[Cdk-devel] Molecule objects have size problems?

SourceForge Headquarters 225 Broadway Suite 1600 San Diego, CA 92101 +1 (858) 454-5900

I've been noticing that the Molecule data structure - as available on the 
trunk - leaves a larger memory footprint than it did in the July snapshot 
(last stable release 14. July 2006). 
I have a couple of smiles strings (337) available, which I parsed to  Molecule 
objects and serialized them (using an ObjectOutputStream) to a byte array.
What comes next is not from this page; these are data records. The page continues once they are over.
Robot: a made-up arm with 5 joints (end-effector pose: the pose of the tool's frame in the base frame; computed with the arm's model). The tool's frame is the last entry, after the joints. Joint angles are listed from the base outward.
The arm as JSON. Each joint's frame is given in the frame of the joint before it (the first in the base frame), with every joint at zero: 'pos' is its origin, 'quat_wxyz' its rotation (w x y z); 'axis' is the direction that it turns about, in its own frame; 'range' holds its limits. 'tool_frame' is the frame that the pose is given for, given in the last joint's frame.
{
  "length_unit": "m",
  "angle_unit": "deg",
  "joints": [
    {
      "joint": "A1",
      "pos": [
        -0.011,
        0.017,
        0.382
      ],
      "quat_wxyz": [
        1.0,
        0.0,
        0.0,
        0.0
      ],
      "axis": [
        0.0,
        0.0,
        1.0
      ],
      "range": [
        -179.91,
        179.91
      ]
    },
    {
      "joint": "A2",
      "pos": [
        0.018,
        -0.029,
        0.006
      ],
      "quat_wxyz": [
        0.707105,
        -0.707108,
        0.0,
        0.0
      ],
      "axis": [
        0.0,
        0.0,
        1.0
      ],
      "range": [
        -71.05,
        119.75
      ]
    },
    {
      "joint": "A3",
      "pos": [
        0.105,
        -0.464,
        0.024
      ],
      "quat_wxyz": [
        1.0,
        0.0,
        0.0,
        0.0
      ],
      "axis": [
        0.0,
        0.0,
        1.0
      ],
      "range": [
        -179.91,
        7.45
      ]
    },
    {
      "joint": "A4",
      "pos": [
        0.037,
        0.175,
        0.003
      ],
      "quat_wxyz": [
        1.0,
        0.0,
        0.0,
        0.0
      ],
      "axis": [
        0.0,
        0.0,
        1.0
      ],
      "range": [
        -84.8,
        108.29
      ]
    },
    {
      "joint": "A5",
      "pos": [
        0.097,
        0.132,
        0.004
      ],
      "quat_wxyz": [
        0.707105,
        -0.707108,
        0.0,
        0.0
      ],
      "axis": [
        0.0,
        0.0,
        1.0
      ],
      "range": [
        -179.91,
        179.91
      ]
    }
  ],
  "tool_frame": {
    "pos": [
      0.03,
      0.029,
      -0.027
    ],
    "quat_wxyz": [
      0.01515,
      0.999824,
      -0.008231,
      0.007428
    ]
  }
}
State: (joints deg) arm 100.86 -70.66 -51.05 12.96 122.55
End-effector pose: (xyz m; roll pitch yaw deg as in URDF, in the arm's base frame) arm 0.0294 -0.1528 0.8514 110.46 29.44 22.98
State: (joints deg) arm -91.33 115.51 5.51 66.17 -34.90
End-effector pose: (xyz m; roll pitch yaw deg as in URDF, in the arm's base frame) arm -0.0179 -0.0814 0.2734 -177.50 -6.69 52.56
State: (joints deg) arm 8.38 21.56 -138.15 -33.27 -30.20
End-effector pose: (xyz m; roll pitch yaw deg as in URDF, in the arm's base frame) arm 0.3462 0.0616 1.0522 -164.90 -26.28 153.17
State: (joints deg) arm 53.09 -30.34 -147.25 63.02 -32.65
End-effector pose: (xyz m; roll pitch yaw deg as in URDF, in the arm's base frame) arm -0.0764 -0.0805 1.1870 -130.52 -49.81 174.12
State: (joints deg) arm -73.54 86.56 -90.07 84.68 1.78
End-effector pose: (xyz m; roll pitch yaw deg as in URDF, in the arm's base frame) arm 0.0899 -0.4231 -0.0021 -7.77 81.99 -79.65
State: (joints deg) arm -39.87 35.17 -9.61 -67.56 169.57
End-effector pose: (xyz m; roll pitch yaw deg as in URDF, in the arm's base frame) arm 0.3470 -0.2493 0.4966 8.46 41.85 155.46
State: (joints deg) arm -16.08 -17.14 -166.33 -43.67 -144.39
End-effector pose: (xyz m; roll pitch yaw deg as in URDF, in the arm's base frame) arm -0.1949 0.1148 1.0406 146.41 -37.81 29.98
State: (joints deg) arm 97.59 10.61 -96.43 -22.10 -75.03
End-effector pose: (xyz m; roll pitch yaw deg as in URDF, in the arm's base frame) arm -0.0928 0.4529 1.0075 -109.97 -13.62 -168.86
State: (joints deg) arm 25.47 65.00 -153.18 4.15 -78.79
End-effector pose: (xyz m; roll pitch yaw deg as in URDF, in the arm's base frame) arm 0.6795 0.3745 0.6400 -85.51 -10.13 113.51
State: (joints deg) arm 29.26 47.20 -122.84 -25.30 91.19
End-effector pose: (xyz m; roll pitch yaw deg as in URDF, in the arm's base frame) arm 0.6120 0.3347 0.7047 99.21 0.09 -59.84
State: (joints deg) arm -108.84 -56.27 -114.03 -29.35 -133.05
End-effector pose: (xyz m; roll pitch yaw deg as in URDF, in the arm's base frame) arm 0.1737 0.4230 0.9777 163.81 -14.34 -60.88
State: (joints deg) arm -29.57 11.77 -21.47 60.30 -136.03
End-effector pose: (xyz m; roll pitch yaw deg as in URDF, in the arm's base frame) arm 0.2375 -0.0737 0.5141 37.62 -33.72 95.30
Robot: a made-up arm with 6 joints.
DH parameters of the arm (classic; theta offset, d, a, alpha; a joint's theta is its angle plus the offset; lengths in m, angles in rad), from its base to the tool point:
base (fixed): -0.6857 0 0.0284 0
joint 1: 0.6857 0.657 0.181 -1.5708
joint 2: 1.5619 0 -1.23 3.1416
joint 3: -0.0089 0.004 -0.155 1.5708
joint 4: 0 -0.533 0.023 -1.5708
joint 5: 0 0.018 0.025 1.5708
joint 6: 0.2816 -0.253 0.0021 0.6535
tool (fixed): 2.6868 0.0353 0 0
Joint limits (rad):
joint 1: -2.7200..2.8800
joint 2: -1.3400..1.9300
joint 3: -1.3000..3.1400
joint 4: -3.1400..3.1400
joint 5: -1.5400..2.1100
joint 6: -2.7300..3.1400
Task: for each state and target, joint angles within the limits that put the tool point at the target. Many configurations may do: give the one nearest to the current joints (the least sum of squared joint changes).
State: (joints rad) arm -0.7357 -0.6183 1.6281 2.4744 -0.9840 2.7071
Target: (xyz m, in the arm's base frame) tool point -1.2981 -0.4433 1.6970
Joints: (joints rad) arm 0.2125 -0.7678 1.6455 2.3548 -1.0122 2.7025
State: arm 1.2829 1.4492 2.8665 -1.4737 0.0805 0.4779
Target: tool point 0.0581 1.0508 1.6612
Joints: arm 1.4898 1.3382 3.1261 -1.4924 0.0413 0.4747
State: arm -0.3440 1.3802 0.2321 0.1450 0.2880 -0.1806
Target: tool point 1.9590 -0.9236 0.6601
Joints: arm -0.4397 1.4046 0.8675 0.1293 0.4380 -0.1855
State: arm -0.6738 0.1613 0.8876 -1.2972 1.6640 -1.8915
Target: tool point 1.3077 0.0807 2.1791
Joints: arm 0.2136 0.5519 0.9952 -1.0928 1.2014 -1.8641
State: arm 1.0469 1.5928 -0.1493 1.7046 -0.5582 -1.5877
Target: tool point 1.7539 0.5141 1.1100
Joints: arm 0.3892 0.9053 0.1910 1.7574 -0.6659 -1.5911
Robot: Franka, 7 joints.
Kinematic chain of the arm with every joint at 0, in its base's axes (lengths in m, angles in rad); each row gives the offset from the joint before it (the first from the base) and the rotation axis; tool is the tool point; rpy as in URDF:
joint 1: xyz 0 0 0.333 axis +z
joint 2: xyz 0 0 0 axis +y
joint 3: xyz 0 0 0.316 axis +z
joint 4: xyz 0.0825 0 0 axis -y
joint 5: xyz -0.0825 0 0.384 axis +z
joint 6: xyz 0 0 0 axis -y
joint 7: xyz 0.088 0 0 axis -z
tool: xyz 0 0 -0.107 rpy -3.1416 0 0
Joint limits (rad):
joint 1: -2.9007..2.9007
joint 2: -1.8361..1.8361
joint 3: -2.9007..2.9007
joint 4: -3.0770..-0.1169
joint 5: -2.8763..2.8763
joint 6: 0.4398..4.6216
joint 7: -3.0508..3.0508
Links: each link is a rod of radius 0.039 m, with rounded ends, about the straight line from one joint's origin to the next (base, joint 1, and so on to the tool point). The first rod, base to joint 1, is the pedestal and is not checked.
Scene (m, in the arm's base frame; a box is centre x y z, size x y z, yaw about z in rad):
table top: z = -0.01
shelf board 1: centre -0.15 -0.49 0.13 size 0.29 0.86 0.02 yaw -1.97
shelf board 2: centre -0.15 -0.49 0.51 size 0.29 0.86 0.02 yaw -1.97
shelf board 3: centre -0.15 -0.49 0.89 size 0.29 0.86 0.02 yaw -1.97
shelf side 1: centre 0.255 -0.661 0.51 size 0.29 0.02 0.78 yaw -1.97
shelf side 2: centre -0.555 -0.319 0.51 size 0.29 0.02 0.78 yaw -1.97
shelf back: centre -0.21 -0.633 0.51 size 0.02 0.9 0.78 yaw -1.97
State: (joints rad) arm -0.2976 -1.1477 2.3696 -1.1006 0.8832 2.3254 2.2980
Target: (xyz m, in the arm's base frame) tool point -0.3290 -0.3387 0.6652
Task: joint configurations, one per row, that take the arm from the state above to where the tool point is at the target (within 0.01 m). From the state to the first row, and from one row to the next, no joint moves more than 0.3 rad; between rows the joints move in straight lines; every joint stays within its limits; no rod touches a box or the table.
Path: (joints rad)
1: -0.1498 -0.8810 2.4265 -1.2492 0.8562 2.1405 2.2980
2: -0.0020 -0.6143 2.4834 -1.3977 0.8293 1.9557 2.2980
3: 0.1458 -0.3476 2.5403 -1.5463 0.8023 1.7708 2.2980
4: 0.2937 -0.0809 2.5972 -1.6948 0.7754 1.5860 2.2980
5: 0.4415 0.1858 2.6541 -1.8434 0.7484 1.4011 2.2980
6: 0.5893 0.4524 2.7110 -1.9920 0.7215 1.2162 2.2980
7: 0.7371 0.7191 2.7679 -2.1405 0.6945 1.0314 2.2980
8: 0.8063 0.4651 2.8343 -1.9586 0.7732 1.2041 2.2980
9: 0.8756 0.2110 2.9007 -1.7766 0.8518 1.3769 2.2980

I 
did that using the (1) 20060714 release and (2) the latest trunk sources. 
Most of the molecules (about 2/3) increased in size, some of them are now 3 
times as big. My personal favorite is 
c12-c3:c(-C(-c4:c(:c(-[H]):c5:c(:c:2:4):c(-C(=O)-c2:c(:c(:c(:c(-[H]):c-5:2)-[H])-[H])-[H]):c(-[H]):c:1-[H])-[H])=O):c(:c(:c(:c:3-[H])-[H])-[H])-[H]
whose byte array size increased from 88kB using the july code to 426kB (using 
cdk-svn-20061125.jar). 

Does anyone have a clue why that has changed so dramatically? In KNIME 
(http://www.knime.org) we use serialization to not hold objects in memory, 
i.e. for us "size does matter".

Thanks
  Bernd

PS: If requested, I can send the little test class and the data around.